_Exercise goal_. Each line below with the word "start" needs to be copied.

──────

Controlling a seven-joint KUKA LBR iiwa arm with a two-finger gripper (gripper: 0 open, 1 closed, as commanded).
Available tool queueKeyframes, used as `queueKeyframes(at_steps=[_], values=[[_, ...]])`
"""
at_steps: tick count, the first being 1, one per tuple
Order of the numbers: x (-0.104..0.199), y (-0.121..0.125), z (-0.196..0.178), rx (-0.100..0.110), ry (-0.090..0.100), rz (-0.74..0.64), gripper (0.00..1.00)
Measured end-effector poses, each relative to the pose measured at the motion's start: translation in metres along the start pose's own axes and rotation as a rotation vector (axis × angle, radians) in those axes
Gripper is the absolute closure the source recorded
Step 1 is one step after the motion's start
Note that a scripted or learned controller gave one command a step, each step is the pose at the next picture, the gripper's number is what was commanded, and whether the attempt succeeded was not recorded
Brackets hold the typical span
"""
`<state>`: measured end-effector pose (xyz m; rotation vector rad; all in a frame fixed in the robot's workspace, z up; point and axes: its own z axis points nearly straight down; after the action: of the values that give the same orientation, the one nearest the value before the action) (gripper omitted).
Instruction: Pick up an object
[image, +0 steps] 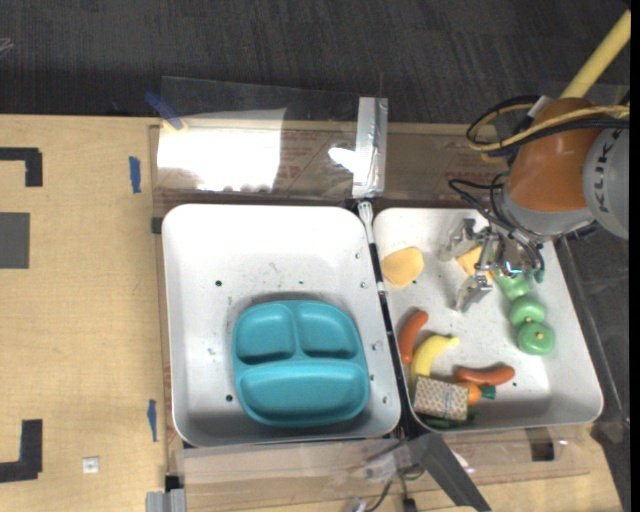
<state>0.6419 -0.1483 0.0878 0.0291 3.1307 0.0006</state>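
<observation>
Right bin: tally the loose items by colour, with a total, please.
Counting only what can be told apart in the right bin:
Green: 2, upper piece, lower piece
Yellow: 2, banana, wedge by the gripper
Orange-yellow: 1, round piece
Orange-red: 2
Tan: 1, speckled block
Total: 8

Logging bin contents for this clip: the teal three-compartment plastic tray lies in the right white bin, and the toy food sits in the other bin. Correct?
Not quite. The camera view shows the teal three-compartment plastic tray in the left white bin; the toy food, such as the yellow toy banana, sits in the other, right white bin.
</observation>
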Motion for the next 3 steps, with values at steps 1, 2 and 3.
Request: queueKeyframes(at_steps=[1, 2, 3], values=[[-0.025, -0.012, 0.0, -0.002, 0.014, -0.066, 0.0], [0.011, -0.072, 0.0, -0.005, 0.005, -0.134, 0.0], [-0.013, -0.074, 0.0, 0.001, 0.001, -0.238, 0.0]])
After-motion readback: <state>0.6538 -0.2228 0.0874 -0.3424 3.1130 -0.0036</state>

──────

_The answer_.
Measured end-effector poses, each relative to the pose measured at the motion's start: translation in metres along the start pose's own axes and rotation as a rotation vector (axis × angle, radians) in those axes
Step 1 is one step after the motion's start

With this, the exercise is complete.